▶ WHAT THE TASK REQUIRES
The copy must match the data word for word and contain no pictures.
::::
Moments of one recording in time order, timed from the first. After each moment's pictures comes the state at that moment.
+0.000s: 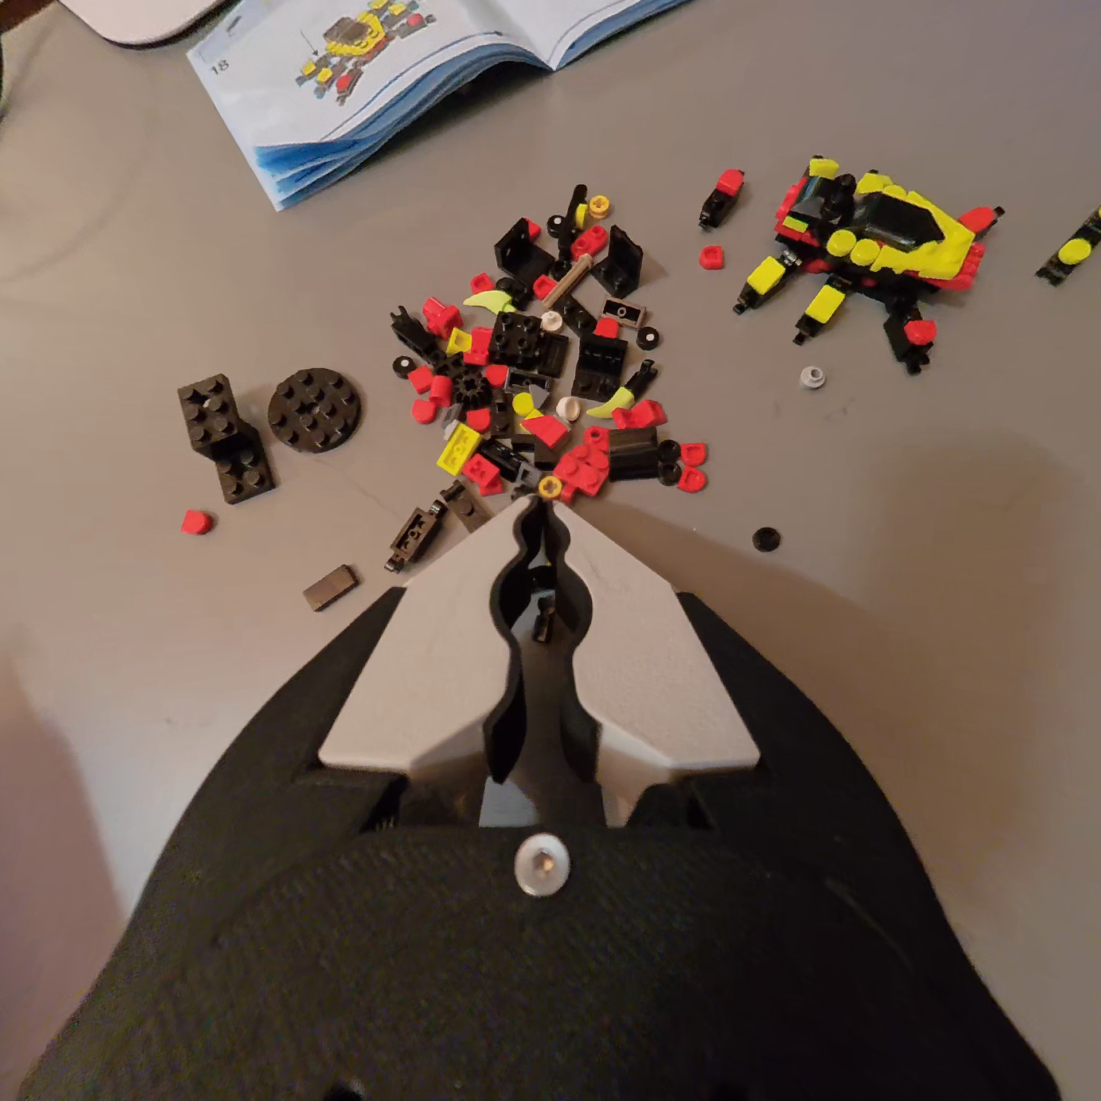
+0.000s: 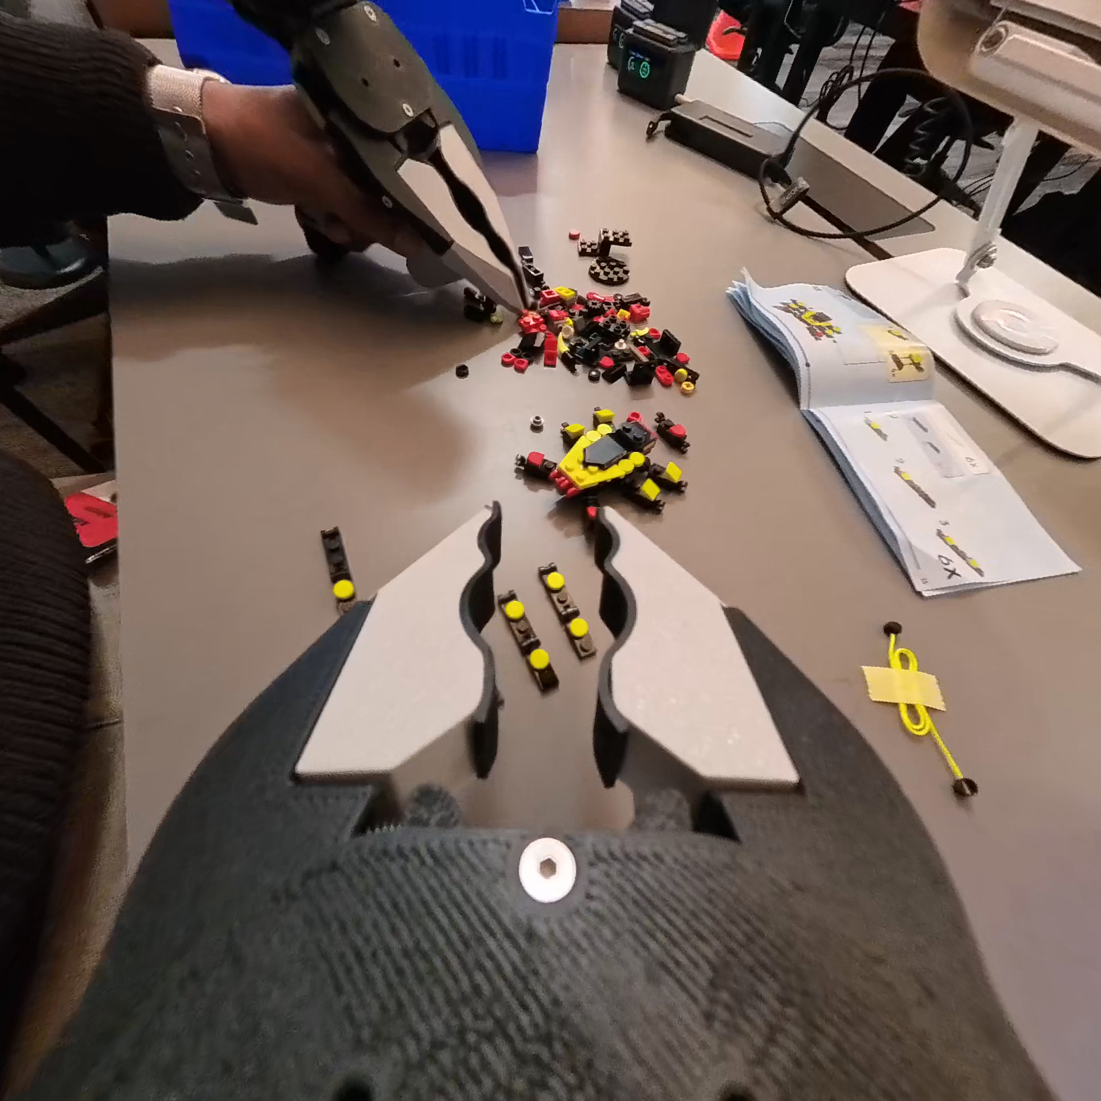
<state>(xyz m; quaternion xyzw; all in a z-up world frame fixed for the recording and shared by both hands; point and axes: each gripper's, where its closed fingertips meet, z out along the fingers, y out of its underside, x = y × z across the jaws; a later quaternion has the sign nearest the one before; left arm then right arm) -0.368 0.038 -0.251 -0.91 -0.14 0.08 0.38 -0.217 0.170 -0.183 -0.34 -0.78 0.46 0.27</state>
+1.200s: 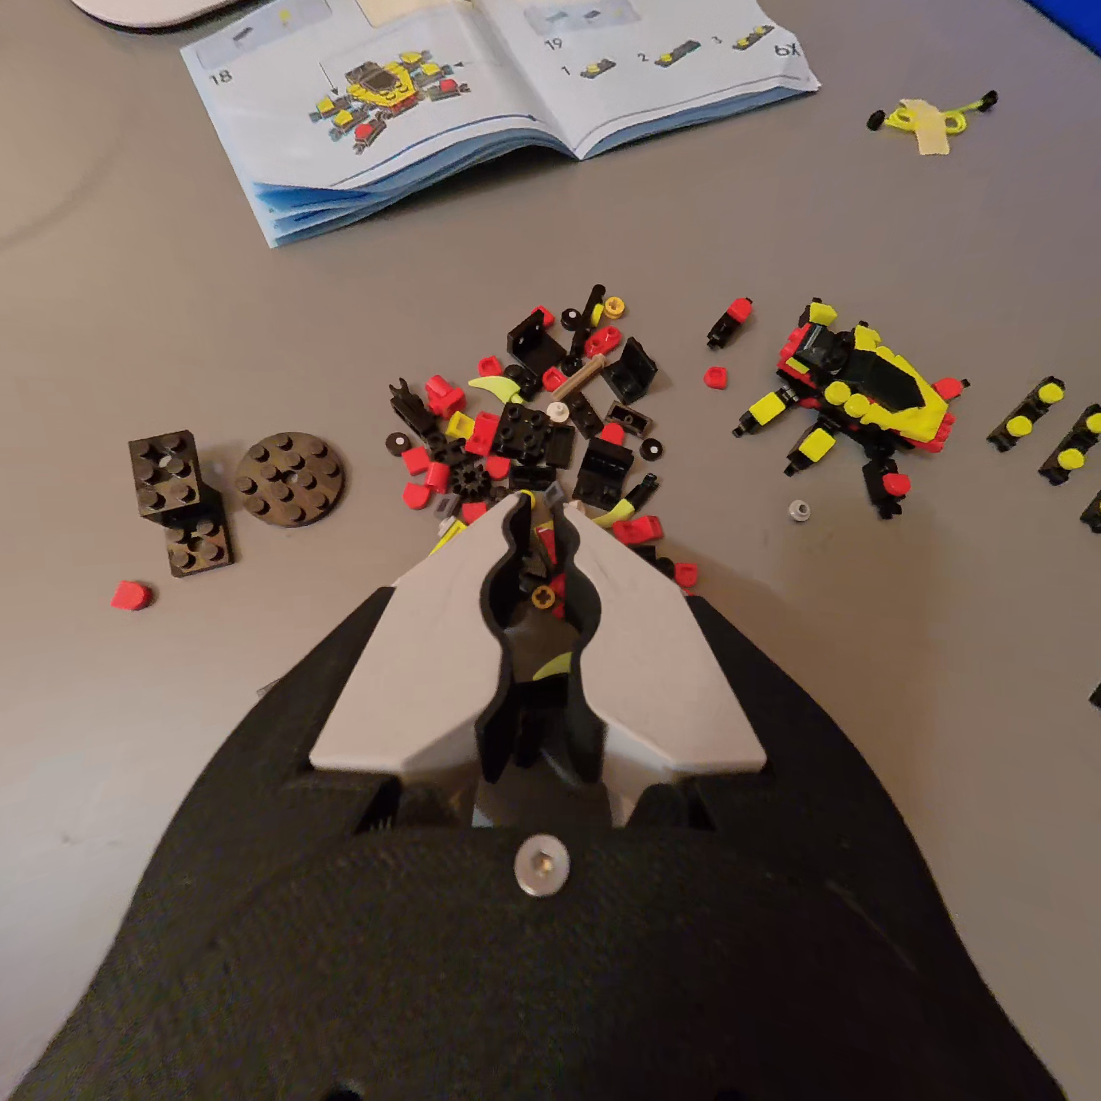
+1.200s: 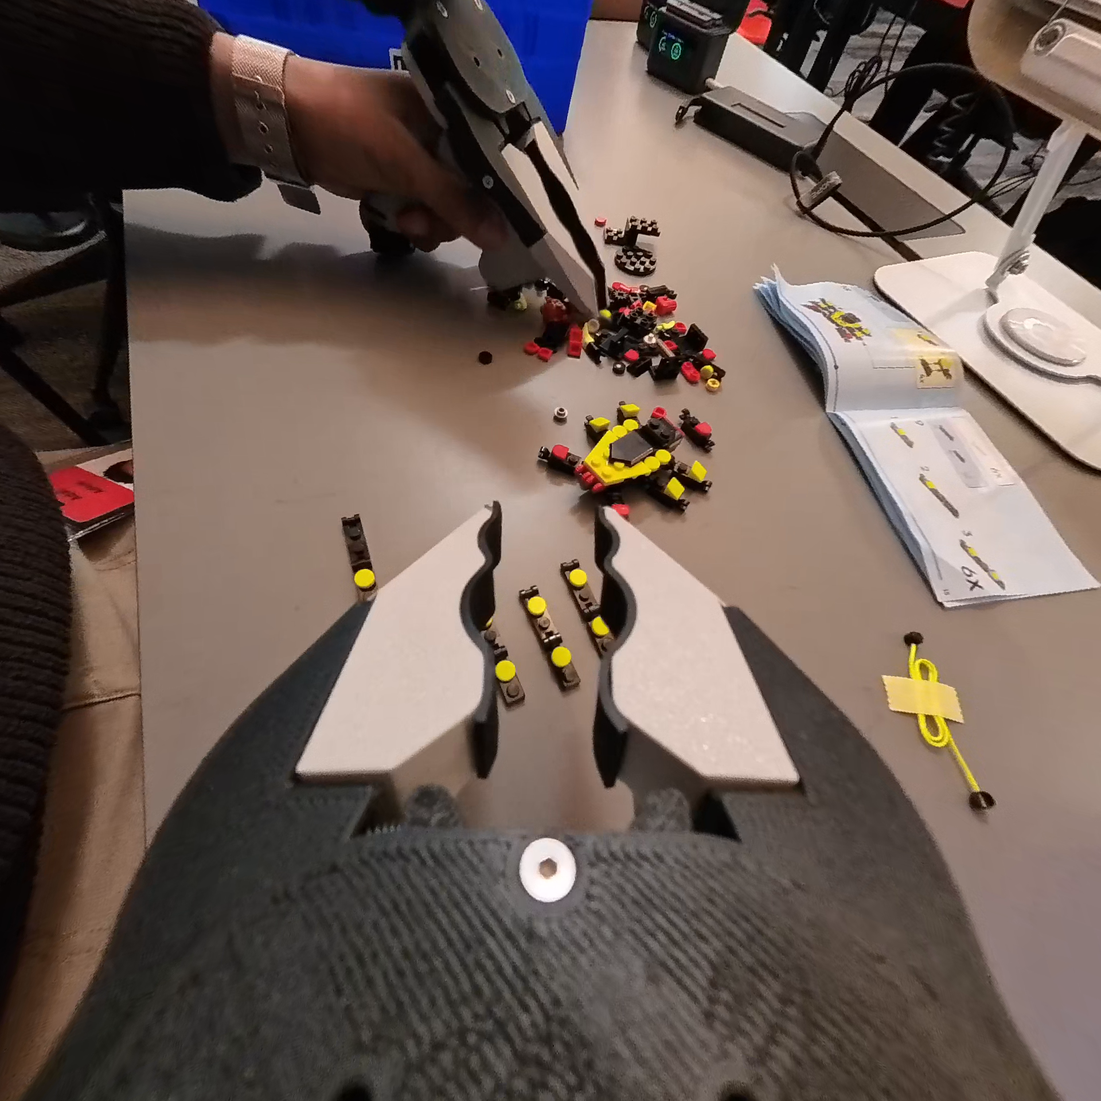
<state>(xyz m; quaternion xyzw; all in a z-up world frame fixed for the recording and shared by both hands) -0.379 0.072 -0.248 -0.89 -0.20 0.03 0.40 -0.211 0.160 -0.187 -0.32 -0.79 0.45 0.26</state>
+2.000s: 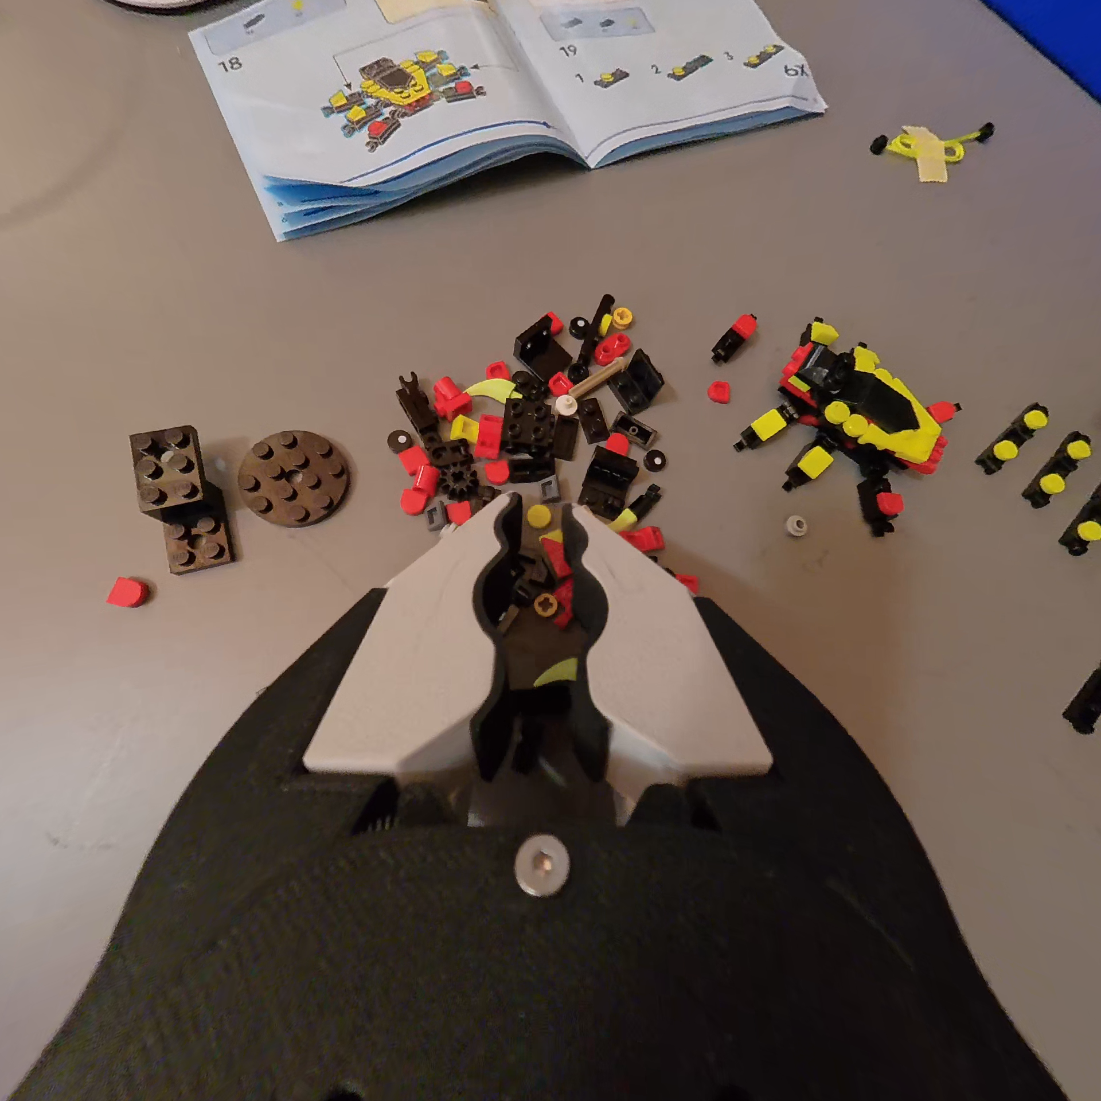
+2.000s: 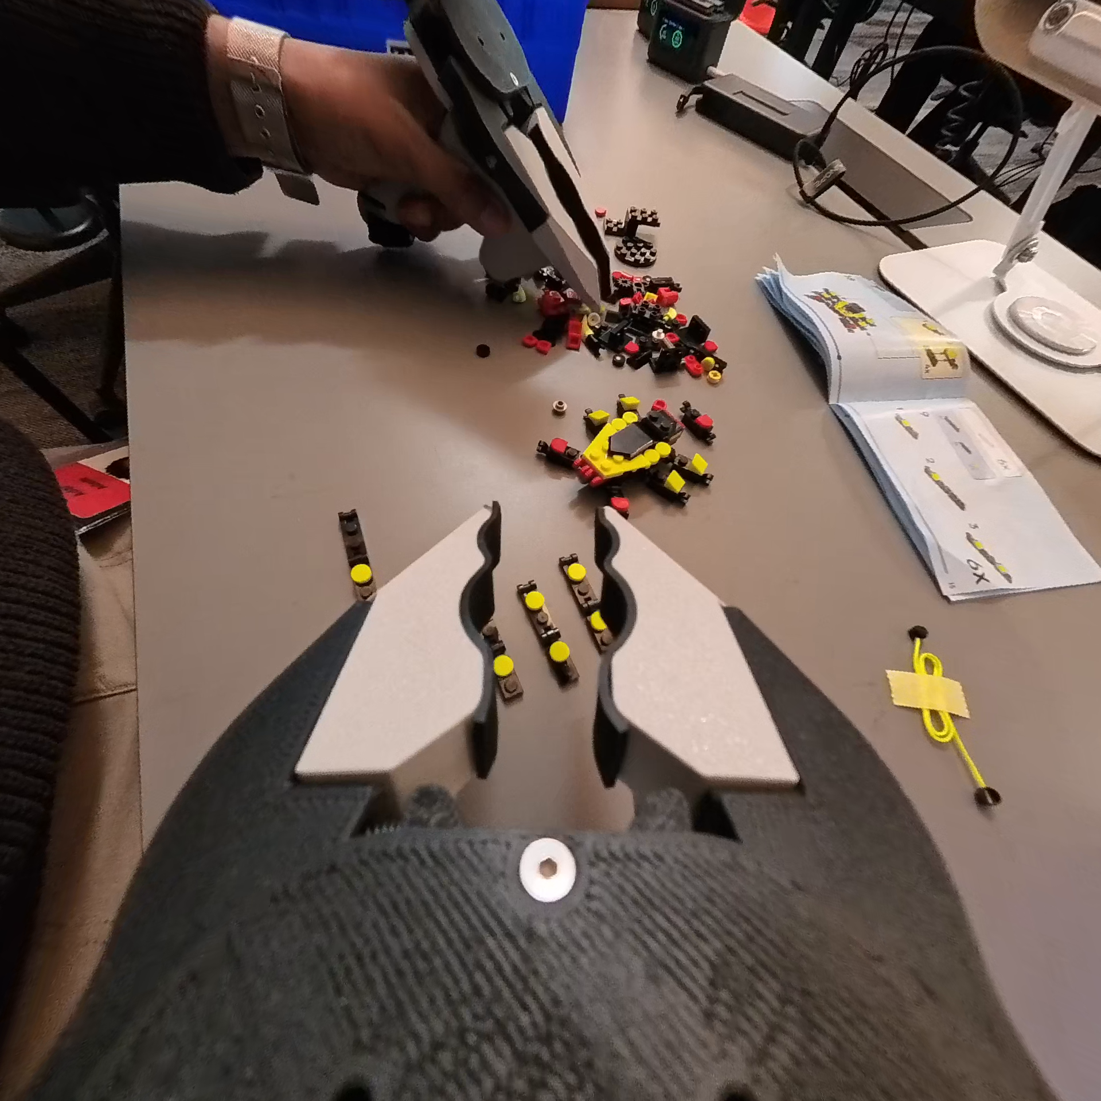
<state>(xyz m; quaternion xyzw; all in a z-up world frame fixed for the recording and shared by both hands) -0.382 0.073 -0.246 -0.89 -0.22 0.01 0.40 -0.211 0.162 -0.190 -0.33 -0.79 0.45 0.26</state>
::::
▶ WRITTEN REPLY
Moments of one recording in time order, timed from the first. After each moment's pictures comes the state at that moment.
+0.000s: 
+0.000s: 
<state>(xyz m; quaternion xyzw; all in a z-up world frame fixed for the recording and shared by both hands; point and axes: each gripper's, where its closed fingertips meet, z out along the fingers, y out of its underside, x = y × z across the jaws; a later quaternion has the sign nearest the one before; left arm then right arm) -0.368 0.038 -0.251 -0.91 -0.14 0.08 0.38 -0.217 0.170 -0.183 -0.34 -0.78 0.46 0.27</state>
+1.200s: 
+1.200s: 
<state>(xyz m; quaternion xyzw; all in a z-up world frame fixed for the recording and shared by both hands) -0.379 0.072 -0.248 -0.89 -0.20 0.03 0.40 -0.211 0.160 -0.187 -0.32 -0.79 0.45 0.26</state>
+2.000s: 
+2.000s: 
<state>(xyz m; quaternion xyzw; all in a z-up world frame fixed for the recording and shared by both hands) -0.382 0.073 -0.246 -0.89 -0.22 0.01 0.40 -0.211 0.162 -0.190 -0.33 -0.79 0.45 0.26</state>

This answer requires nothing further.